In the listing below, find the line with "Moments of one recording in" and the line with "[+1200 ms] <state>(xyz", then return them and every line between them exactly, minus the pictures.
Segment Open
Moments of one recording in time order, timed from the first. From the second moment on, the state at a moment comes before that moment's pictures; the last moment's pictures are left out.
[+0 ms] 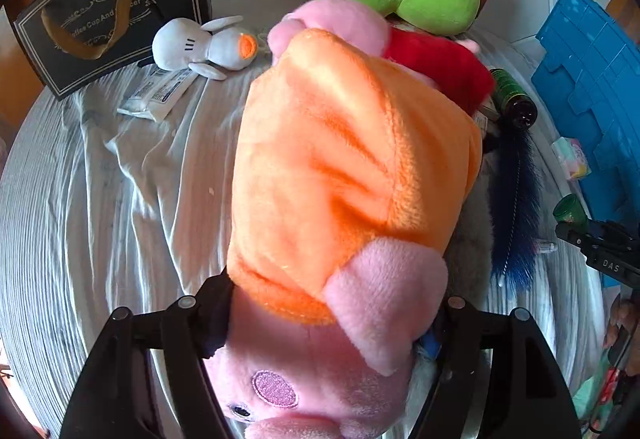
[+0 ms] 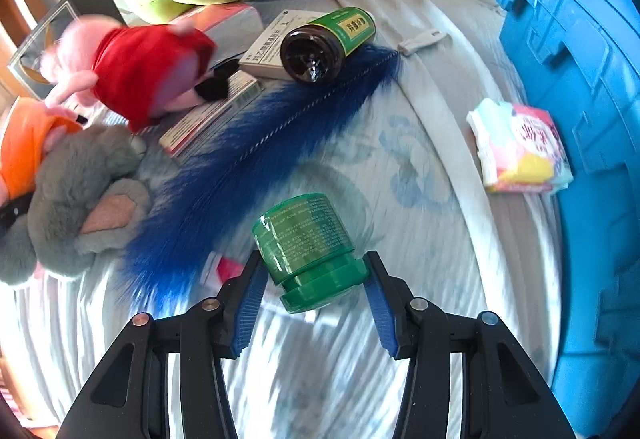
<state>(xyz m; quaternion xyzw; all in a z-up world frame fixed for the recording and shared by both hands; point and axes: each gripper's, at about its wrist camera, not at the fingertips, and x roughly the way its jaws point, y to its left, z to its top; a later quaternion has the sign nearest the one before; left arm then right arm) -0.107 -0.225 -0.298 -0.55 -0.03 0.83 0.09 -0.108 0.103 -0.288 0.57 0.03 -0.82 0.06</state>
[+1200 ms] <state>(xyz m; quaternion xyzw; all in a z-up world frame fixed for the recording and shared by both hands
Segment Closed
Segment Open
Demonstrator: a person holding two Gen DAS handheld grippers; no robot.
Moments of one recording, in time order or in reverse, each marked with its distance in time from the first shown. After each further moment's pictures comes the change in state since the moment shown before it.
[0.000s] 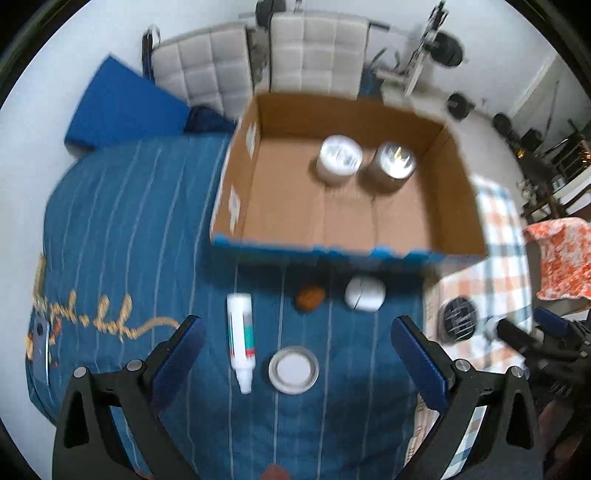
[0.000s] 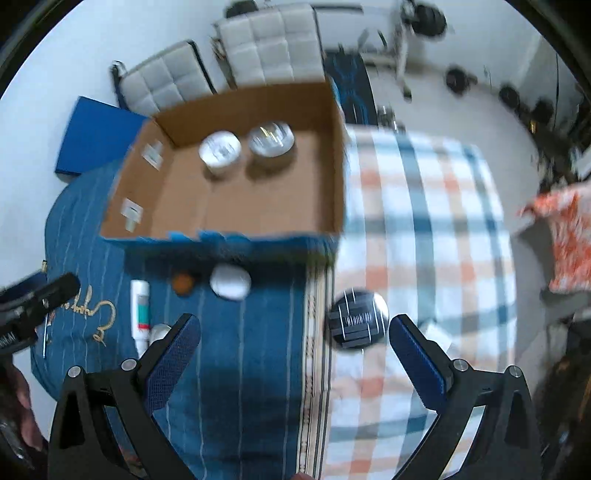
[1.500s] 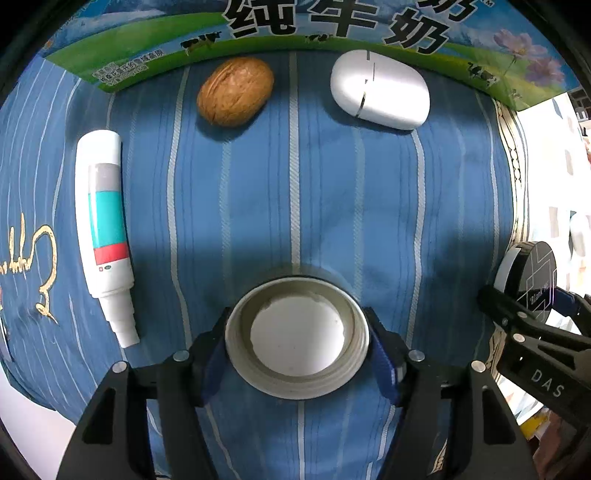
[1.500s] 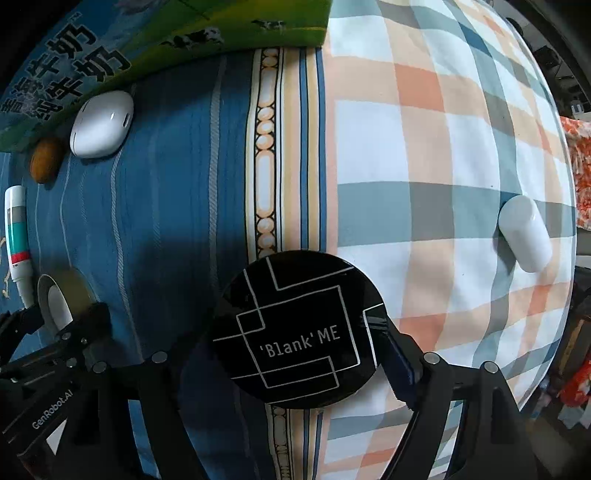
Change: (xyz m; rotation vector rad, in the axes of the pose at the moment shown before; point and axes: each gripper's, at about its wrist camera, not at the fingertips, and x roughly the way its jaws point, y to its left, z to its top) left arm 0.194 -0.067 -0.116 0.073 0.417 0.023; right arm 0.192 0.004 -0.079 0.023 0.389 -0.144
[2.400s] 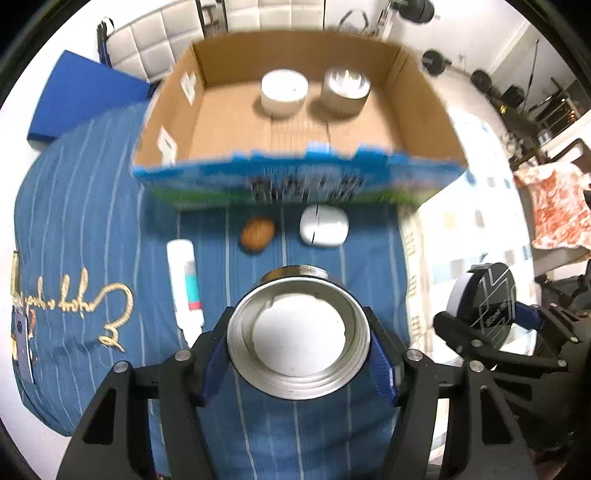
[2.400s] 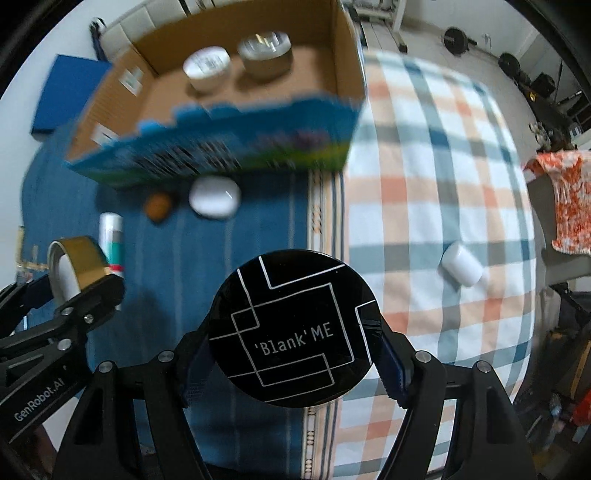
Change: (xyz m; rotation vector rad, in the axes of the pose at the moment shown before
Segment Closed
Answer space
Moments of one recording in time order, timed from the first. From the second moment on, the state at a moment comes before that moment's pictures; the last moment's pictures are left out.
[+0 ms] 
[+0 ms] 
<state>(xyz m; quaternion xyzw; all in a z-up world frame fixed for the recording and shared by both hands; point and axes: each gripper's, at about its wrist camera, not at the fingertips, and x roughly the way its jaws point, y to its left, z to its top; a later quaternion has the sign nearest the one before; left arm then right arm) -0.107 -0.225 -0.298 -0.55 -0.03 0.83 0.09 -0.108 0.103 -0.288 0.57 0.03 -0.82 0.06</state>
[+1200 ms] <state>(xyz m; quaternion xyzw; all in a z-up world frame fixed for the recording and shared by both hands

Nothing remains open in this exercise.